(What the task asks):
Once the pictures are removed, reproduce what is left of the data below exactly.

(Record set):
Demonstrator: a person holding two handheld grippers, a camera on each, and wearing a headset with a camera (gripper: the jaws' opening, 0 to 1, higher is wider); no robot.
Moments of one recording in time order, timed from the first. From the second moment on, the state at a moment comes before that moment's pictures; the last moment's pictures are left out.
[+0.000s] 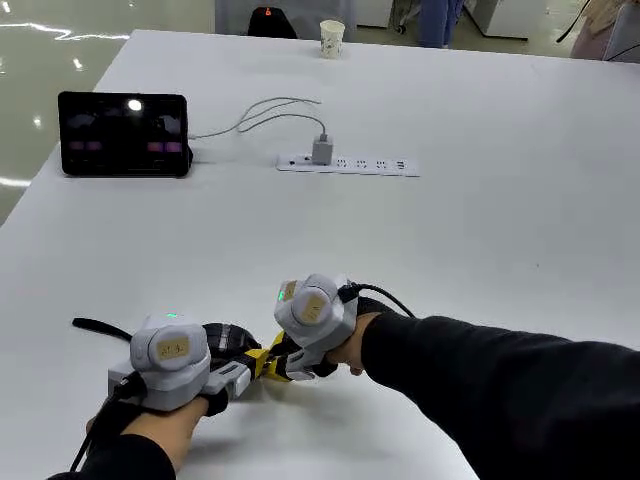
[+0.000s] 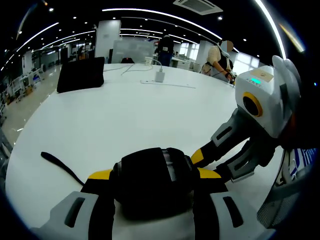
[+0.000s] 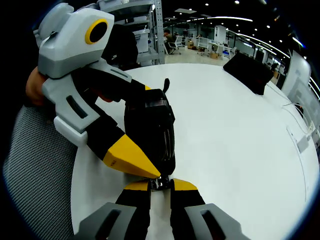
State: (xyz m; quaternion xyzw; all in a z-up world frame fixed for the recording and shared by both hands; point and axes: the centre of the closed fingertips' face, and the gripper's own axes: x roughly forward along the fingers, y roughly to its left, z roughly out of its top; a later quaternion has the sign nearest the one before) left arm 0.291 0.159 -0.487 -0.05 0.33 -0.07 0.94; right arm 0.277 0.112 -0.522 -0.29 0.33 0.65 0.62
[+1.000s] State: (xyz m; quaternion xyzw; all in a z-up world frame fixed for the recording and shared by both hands) left arm 0.291 0.158 -0.488 -0.05 0.34 -0.08 0.94; right arm 0.277 0.113 -0.522 -0.30 0.33 0.65 0.62
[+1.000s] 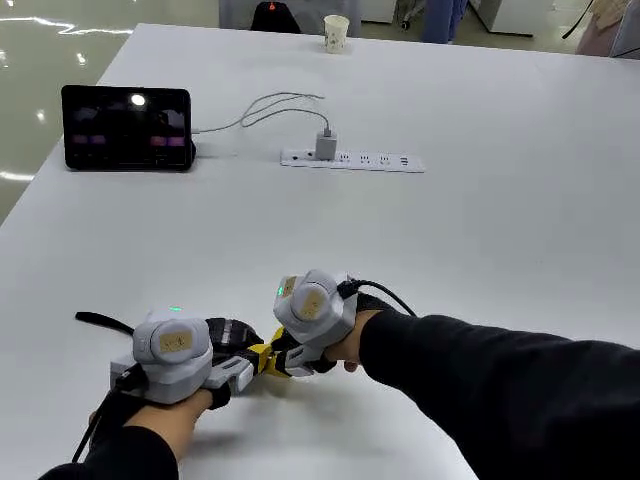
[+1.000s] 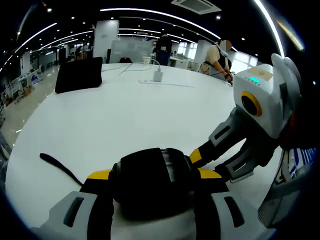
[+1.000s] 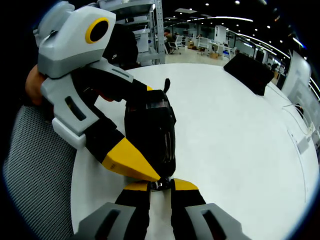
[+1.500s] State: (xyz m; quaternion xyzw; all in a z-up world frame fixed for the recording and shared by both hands) left arm 0.305 0.149 -0.478 -0.05 0.30 -0.11 0.95; right arm 0.276 0.112 -0.521 -0.30 0.33 0.64 0.63
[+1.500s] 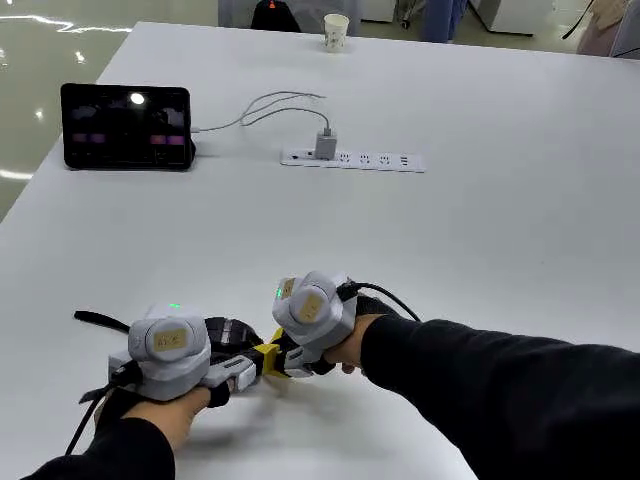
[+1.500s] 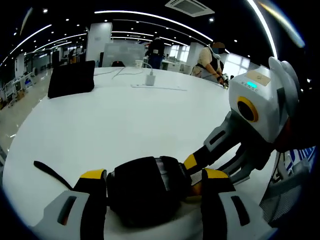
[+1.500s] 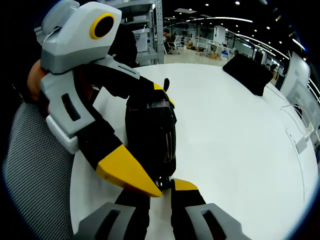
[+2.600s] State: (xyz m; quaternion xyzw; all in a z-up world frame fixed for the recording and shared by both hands) left arm 0.275 0.170 -0.481 -0.01 0.34 -0.20 0.92; right arm 0.285 0.035 -0.484 -0.21 0.34 0.57 0.72
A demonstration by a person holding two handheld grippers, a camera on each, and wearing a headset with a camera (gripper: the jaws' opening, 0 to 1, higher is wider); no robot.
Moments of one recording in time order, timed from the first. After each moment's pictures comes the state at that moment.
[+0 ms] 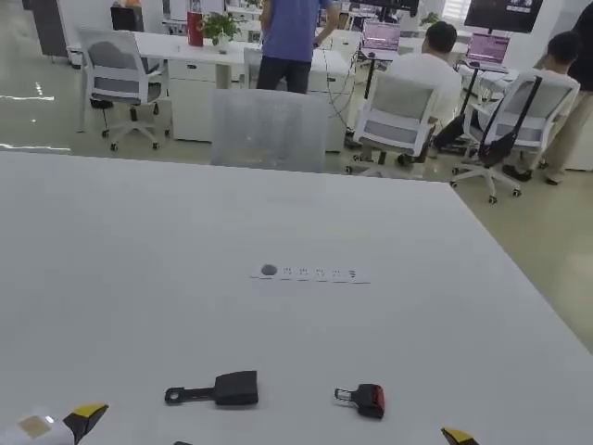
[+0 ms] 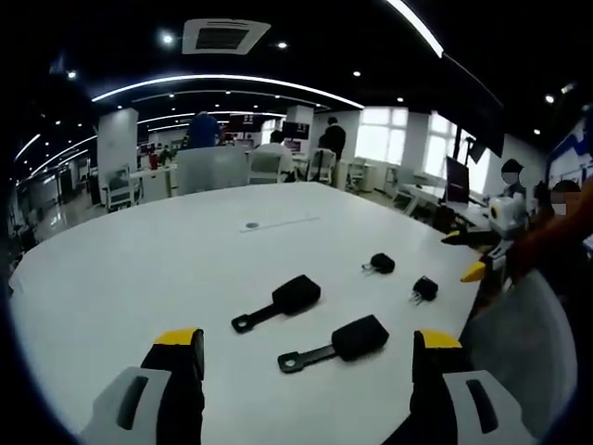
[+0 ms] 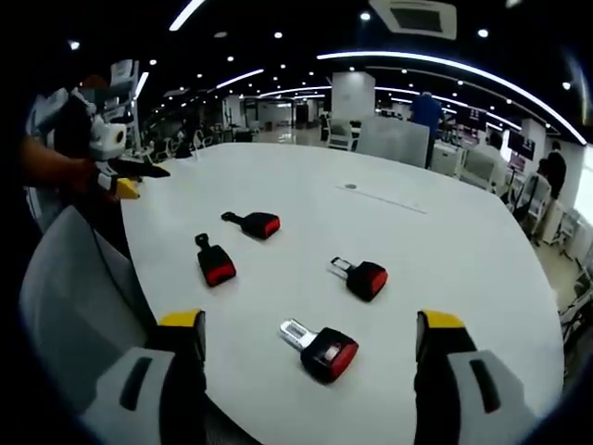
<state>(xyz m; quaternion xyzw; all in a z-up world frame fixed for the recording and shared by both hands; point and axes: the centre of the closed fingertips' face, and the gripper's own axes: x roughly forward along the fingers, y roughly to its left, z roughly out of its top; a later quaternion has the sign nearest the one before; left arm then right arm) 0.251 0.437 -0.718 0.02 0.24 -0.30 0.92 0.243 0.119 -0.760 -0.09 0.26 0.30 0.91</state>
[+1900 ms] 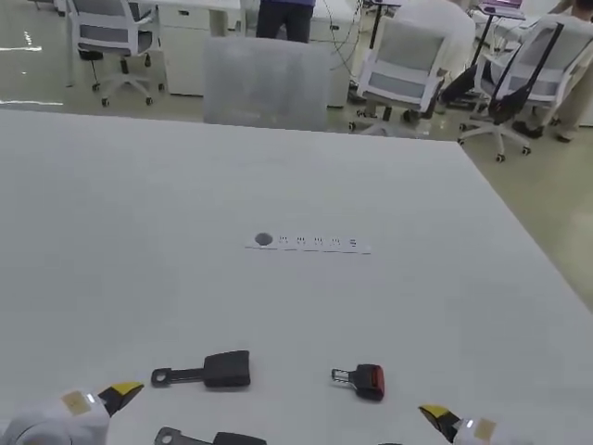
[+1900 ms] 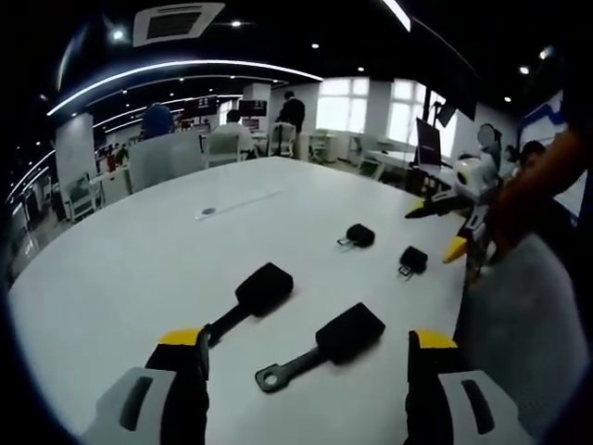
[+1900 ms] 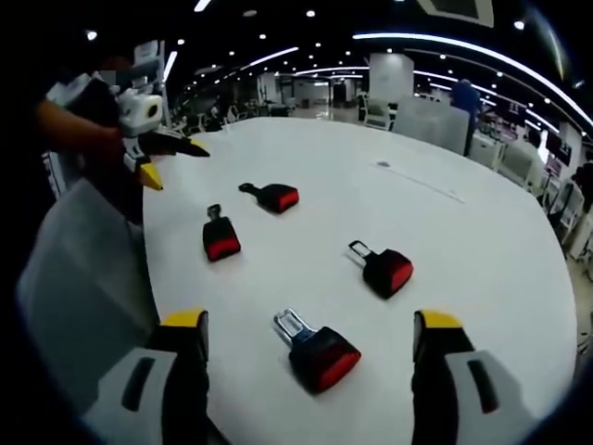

(Output below):
Demonstrator: a person holding two handheld grippers, a camera on each, and wearing a headset with a camera (gripper: the jaws' opening, 0 to 1, higher is wider); no robot.
Moments of one recording in time order, timed from the first. From the second moment on, the state at a moment comes before that moment's pictures; the last moment's pictures are left out.
[+0.000s] 
[+0.000s] 
[+0.000s] 
State: (xyz m; quaternion xyzw; all in a z-up world frame fixed for the recording and shared by both hands; point and axes: the centre of the closed fingertips' face, and the gripper's own axes: x roughly forward along the fingers, y roughly to its left, z roughly out of its top; a later quaternion has the sign nearest the one before) left arm 0.291 0.159 -0.487 -0.05 0.33 -0.07 0.94; right arm 0.277 0.112 -0.522 -0.29 0.33 0.65 0.62
[+1.000s] State: (xyz m; quaternion xyzw; all in a z-up world frame fixed for the recording and shared by both hands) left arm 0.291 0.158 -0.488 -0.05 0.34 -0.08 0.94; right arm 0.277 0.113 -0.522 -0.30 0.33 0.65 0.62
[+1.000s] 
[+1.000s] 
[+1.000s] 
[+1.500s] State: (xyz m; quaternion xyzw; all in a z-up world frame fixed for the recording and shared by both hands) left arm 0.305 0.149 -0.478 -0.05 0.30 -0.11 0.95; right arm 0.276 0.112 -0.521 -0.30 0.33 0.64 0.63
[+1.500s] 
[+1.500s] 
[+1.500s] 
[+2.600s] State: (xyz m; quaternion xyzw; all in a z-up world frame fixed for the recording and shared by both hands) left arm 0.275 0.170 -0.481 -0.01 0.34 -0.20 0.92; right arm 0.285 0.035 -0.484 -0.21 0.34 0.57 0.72
A demonstration by a person holding two handheld grippers, a camera on each, and wearing a headset with a camera (gripper: the jaws' opening, 0 to 1, higher is wider); no robot.
Moments of one recording in time order, timed from the first. After each moment's pictures comes the state at that moment.
[+0 ms] 
[+0 ms] 
[+0 ms] 
<state>(xyz m; quaternion xyzw; all in a z-up world frame fixed for the recording and shared by both hands; point and axes: the centre of the closed fingertips' face, and the gripper's own axes: x roughly forward along the fingers, y roughly to its left, z roughly out of its top; a later quaternion has the sign nearest the one before; left arm then right arm) 0.251 0.437 -0.718 0.02 0.24 -0.30 0.92 0.243 0.119 -0.760 -0.09 0.26 0.30 0.91</state>
[+1900 ms] 
[+1900 ms] 
[+1900 ms] 

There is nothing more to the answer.